There’s nothing like a new bromance to get the creative juices flowing: Both Jimmy Kimmel and Seth Meyers outdid themselves with their comic analyses of the lovefest between President Donald J. Triump and New York City Mayor-elect Zohran Mamdani at the White House Nov. 21 – this after the two politicians traded the most abject insults amid Mamdani’s meteoric rise.
During the political/religious “discussion” that was the inevitable side dish of Thanksgiving at my conservative cousin’s house, he offered that Trump in no way liked Mamdani. That may be. His language of praise for the Muslim Democratic Socialist was conditional, while the radiantly smiling Mamdani turned down the wattage – except when he posed alone before a portrait of President Franklin D. Roosevelt, one of his heroes, and spoke of his message of affordability – and kept his threaded fingers in front of the lower half of his body in a self-protective gesture.
But considering how the press half of the meeting might’ve gone, a Zelenskyy “you don’t have the cards” smackdown, the Trump-Mamdani summit was a virtual mutual admiration society, with an emphasis on commonality or perhaps more accurately, common need.
The two kings of Queens ran populist campaigns on the cost of living. And while Trump may have left New York for Florida, he still has an attachment to his hometown – to say nothing of his business and real estate interests. Then there’s Wall Street, by whose tallies he measures his success with the assiduousness of a calorie counter.
For his part, Mamdani – the 34-year-old mayor-elect of a city that has seen its share of burnings, bombings, riots and protests in its 400-year history of reinvention – cannot afford to begin his administration with ICE and the National Guard ramping up their presence in the Big Apple. You can campaign all you want from the fringes, but you govern from the center, Trump being the exception that proves the rule. Mamdani needs to balance competing interests, and for that he needs federal dollars to continue to flow, which is probably one of the reasons he requested the meeting.
It may not have been lost on him either – it certainly couldn’t have been on Trump – that for all his ranting about people of color, the president likes dark, handsome Muslim men whom he considers winners – Saudi Arabian Crown Prince Mohammed bin Salman, Syrian President Ahmed al-Sharaa and now the Ugandan-born Mamdani. Trump hinted constantly about President Barack Obama being an African-born Muslim. On Nov. 21, he had the real deal standing in the Oval Office next to him in the Elon Musk position. (For all Musk’s wealth and success with Tesla, he didn’t grasp at first that Trump would treat him the way he treats all Americans – as employees. Only foreign visitors get to sit as semi-equals in the gold chair to his right before the fireplace in the gilded Oval, where they all wear the same tense, plastered smile. {That would make a great documentary.)

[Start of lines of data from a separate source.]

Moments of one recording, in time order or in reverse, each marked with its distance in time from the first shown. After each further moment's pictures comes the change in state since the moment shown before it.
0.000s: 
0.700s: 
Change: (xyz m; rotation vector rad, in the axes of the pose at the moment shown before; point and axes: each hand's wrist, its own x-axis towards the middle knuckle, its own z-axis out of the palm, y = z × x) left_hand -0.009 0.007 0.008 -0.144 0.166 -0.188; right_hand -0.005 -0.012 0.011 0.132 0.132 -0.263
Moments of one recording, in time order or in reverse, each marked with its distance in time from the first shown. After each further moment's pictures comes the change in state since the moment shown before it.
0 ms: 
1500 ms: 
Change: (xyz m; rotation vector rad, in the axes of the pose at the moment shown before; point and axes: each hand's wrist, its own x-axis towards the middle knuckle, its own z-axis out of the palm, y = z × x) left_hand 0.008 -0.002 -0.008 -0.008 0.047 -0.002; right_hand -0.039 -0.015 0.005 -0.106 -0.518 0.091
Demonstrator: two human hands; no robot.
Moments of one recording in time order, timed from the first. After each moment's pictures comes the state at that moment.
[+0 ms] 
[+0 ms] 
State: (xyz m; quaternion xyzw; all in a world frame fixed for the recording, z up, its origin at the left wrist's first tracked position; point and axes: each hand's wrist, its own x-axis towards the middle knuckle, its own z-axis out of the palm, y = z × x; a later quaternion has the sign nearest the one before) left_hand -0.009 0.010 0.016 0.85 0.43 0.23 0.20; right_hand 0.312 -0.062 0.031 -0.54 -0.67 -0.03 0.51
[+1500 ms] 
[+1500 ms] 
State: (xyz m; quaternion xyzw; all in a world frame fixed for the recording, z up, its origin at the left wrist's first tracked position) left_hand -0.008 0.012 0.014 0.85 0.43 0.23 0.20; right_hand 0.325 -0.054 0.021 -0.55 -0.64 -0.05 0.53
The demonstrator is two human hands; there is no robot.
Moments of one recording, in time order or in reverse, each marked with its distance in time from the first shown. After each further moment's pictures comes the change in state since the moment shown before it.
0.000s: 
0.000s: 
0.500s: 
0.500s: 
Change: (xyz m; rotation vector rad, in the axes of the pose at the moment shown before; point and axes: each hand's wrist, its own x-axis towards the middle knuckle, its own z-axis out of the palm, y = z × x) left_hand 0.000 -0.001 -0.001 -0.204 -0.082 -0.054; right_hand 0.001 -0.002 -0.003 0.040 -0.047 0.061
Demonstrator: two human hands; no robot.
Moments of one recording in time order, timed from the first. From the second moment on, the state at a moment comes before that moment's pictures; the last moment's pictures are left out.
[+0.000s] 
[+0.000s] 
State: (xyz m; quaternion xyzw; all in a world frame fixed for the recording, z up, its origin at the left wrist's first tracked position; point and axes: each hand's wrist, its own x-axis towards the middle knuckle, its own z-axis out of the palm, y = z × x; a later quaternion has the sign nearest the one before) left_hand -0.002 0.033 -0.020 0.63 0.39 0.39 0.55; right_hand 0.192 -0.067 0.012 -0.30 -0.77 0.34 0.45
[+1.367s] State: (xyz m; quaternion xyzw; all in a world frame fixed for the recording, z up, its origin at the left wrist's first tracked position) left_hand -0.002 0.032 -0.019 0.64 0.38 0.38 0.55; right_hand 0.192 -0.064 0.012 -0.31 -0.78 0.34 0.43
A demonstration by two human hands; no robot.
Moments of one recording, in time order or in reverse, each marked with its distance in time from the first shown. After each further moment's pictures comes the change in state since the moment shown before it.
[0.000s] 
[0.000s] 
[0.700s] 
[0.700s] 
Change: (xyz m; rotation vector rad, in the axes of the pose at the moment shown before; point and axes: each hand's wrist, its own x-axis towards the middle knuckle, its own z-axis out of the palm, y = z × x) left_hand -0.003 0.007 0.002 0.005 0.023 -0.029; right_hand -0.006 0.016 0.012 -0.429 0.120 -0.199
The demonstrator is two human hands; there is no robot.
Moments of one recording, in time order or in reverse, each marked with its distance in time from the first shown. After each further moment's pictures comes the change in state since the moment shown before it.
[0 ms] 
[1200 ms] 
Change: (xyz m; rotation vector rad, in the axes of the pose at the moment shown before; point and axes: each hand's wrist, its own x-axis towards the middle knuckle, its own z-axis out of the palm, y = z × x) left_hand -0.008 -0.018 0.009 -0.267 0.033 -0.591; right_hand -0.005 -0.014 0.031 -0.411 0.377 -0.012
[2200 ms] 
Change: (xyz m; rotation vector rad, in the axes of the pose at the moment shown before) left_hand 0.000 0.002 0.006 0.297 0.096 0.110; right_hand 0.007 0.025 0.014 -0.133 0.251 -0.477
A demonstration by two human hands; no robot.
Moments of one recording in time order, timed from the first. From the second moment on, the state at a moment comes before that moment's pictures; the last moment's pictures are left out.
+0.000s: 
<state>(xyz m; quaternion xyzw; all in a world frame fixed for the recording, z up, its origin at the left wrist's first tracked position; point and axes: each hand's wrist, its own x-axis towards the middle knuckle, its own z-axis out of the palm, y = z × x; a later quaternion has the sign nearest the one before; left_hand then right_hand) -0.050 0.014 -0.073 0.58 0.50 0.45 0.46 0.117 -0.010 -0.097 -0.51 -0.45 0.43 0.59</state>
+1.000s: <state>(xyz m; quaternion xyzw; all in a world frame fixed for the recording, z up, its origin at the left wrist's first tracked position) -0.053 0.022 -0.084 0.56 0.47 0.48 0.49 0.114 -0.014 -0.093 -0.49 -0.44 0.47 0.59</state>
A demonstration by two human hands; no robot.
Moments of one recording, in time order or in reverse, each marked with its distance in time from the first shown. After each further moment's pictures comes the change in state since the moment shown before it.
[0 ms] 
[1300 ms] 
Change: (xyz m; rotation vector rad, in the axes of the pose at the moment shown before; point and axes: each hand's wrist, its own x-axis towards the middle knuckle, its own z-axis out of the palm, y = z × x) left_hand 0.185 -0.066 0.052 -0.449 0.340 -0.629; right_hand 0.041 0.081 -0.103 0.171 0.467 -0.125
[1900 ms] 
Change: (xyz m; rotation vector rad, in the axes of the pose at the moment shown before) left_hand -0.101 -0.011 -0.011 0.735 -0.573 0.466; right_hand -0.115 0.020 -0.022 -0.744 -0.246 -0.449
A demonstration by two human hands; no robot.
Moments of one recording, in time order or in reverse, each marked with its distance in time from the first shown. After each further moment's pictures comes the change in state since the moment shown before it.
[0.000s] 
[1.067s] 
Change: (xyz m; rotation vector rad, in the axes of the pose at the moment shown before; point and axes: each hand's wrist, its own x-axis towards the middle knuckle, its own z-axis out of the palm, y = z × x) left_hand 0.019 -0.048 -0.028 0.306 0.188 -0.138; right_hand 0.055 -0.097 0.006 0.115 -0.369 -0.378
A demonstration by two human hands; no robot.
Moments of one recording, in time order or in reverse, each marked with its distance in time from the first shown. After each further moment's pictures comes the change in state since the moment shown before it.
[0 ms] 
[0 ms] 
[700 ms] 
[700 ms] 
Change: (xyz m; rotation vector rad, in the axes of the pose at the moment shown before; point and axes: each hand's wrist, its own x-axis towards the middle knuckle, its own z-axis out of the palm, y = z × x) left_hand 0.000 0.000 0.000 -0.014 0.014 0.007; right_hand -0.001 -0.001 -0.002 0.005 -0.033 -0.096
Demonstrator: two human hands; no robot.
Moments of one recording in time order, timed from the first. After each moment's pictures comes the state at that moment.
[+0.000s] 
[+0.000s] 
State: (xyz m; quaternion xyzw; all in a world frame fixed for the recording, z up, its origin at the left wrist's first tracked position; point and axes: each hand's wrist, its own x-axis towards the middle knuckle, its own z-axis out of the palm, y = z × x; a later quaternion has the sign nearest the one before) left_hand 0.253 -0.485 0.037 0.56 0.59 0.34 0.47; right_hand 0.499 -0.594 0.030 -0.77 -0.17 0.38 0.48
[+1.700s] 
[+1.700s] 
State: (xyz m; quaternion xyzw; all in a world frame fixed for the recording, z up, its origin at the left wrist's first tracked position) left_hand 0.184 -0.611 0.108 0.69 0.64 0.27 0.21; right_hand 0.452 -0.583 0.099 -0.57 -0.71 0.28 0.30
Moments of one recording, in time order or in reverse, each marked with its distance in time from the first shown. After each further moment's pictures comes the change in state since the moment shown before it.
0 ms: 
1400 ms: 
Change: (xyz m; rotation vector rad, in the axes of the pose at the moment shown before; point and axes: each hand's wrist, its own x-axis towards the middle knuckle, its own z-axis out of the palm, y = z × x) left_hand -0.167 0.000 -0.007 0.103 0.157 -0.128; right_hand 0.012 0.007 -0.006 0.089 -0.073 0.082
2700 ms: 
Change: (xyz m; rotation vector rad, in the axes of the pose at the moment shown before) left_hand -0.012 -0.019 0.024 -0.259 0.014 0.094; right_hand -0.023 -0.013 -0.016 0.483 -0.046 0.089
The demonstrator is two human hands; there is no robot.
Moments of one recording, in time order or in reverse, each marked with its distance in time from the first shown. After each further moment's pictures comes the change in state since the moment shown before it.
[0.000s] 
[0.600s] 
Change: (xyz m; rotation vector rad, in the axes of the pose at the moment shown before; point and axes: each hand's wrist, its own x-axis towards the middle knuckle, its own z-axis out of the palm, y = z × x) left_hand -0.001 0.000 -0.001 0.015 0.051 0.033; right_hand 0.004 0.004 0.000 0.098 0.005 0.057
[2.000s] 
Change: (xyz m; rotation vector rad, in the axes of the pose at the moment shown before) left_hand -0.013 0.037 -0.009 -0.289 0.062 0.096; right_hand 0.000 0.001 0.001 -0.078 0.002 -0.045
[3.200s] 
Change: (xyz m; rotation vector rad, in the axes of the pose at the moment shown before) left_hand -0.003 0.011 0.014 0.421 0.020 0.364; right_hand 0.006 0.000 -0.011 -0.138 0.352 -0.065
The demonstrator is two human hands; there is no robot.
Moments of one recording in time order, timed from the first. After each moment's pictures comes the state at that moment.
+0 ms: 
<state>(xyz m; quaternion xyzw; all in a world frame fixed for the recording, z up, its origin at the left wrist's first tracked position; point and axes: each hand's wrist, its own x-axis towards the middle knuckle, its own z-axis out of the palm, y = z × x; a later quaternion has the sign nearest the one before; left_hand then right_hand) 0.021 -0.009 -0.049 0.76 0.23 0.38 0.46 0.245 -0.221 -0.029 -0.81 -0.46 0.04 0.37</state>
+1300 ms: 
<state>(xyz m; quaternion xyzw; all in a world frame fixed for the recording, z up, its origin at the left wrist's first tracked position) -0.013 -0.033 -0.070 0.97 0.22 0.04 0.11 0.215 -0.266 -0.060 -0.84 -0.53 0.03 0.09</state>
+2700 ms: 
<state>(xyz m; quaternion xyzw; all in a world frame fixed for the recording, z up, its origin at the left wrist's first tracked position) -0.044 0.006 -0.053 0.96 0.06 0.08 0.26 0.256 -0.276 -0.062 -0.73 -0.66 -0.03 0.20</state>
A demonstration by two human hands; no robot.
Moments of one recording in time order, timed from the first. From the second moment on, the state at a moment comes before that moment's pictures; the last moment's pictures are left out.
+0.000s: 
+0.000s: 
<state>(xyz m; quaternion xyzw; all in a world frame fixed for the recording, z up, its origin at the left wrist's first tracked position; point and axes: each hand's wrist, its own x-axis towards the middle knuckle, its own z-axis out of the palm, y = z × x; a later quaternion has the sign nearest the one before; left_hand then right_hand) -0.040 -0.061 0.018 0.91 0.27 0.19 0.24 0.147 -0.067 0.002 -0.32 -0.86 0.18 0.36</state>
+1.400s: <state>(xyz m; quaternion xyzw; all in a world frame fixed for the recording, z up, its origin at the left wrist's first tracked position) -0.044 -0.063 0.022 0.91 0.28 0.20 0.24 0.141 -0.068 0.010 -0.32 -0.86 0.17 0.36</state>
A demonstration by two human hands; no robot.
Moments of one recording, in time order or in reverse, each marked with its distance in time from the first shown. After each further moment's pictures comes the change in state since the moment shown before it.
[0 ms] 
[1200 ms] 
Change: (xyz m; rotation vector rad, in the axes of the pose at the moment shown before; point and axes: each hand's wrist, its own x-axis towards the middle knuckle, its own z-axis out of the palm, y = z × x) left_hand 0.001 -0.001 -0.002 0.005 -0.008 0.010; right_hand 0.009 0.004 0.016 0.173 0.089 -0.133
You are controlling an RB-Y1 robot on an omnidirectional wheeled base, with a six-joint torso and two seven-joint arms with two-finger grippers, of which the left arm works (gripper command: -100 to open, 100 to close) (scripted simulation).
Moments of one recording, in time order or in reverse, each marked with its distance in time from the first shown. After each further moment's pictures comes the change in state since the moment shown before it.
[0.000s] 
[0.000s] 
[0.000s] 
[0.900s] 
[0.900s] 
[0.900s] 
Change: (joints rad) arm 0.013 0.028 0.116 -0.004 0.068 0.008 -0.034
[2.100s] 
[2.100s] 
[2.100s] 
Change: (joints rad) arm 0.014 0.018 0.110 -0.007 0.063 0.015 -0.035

There may have been other motives for Trump to cozy up to Mamdani. He may have wanted some of the younger man’s stardust to fall on him. But he also may have wanted to make his own supporters jealous. These have not been the best of times for Trump, with members of his Republican Party growing restless and rebellious. (See Marjorie Taylor Greene.) By making nice with Mamdani, Trump may have been reminding his followers that he’s still a master of unpredictability and that they underestimate him at their peril.